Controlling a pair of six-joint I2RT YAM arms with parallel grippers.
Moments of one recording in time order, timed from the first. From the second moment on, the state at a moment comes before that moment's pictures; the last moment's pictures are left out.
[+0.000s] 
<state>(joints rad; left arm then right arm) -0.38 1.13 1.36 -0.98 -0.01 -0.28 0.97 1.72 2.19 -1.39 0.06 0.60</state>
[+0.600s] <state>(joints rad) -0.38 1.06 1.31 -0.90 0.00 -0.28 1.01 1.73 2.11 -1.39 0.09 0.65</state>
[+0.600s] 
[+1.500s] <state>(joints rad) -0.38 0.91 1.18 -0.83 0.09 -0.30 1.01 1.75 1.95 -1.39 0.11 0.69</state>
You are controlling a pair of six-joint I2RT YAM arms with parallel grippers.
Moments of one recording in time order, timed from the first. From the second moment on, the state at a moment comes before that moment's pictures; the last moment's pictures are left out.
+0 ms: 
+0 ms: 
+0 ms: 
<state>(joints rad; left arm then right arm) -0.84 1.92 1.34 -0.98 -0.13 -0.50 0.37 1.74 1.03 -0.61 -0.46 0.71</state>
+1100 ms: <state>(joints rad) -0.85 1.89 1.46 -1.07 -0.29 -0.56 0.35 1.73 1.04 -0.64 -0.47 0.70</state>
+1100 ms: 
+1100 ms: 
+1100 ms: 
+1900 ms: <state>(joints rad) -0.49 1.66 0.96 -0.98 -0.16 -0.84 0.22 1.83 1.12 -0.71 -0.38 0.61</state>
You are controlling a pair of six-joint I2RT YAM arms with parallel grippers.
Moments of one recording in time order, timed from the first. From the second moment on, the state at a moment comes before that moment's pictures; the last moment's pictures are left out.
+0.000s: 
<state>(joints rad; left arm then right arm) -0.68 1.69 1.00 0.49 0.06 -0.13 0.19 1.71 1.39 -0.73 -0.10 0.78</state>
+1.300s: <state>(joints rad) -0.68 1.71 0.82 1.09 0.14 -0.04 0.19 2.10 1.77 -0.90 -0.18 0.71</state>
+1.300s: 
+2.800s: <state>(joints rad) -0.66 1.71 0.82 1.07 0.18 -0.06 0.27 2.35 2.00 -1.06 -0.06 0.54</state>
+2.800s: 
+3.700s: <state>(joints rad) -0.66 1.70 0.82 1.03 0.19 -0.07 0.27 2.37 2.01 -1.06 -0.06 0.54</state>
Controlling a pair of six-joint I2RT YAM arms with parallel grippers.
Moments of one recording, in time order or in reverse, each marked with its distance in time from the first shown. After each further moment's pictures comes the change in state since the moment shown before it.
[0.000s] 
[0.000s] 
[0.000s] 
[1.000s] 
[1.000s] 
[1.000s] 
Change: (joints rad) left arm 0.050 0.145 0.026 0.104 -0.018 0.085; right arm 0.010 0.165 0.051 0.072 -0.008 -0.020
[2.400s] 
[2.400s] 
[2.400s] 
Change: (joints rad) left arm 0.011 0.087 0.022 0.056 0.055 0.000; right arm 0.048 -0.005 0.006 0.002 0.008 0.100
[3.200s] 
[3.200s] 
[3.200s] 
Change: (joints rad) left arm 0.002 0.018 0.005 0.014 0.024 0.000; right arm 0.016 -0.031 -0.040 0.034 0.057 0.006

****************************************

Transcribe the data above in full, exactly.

**OUTPUT OF THE EXERCISE**
Controlling a pair of six-joint I2RT YAM arms with parallel grippers.
Moments of one recording in time order, timed from the first. From the second moment on, the state at a moment comes before that moment's pictures; the last moment's pictures are left out.
[+0.000s] 
<state>(joints rad; left arm then right arm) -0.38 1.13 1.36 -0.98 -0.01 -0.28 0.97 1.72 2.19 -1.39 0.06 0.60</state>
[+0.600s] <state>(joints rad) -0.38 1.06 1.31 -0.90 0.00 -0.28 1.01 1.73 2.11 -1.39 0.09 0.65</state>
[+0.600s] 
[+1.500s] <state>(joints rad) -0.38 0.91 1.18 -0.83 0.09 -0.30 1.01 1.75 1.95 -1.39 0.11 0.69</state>
You are controlling a pair of six-joint I2RT YAM arms with parallel grippers.
Moments of one recording in time order, timed from the first. From the second moment on, the state at a moment comes before that moment's pictures; the last moment's pictures are left out.
+0 ms: 
+0 ms: 
+0 ms: 
<state>(joints rad; left arm then right arm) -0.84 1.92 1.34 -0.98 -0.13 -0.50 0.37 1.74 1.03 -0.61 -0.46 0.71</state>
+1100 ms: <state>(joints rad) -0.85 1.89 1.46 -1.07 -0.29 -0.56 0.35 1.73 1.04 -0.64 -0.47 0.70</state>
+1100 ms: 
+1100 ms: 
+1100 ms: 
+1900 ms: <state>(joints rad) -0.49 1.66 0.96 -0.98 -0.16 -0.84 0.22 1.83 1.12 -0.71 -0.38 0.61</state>
You are controlling a pair of six-joint I2RT YAM arms with parallel grippers.
Moments of one recording in time order, timed from the first. From the second moment on, the state at a moment comes before that moment's pictures; the last moment's pictures are left out.
+0.000s: 
<state>(joints rad; left arm then right arm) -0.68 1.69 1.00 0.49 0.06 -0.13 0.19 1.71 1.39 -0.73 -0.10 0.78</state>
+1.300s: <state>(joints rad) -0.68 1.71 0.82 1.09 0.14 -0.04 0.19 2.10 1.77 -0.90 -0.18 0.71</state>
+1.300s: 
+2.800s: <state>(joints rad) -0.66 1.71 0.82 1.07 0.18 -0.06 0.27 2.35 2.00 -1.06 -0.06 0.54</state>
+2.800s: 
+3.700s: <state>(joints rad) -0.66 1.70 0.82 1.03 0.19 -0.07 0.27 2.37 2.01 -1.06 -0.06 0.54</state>
Controlling a pair of six-joint I2RT YAM arms with parallel grippers.
Moments of one recording, in time order or in reverse, each marked with its distance in time from the first shown. After each further moment's pictures comes the change in state since the moment shown before it.
[0.000s] 
[0.000s] 
[0.000s] 
[1.000s] 
[1.000s] 
[1.000s] 
Change: (joints rad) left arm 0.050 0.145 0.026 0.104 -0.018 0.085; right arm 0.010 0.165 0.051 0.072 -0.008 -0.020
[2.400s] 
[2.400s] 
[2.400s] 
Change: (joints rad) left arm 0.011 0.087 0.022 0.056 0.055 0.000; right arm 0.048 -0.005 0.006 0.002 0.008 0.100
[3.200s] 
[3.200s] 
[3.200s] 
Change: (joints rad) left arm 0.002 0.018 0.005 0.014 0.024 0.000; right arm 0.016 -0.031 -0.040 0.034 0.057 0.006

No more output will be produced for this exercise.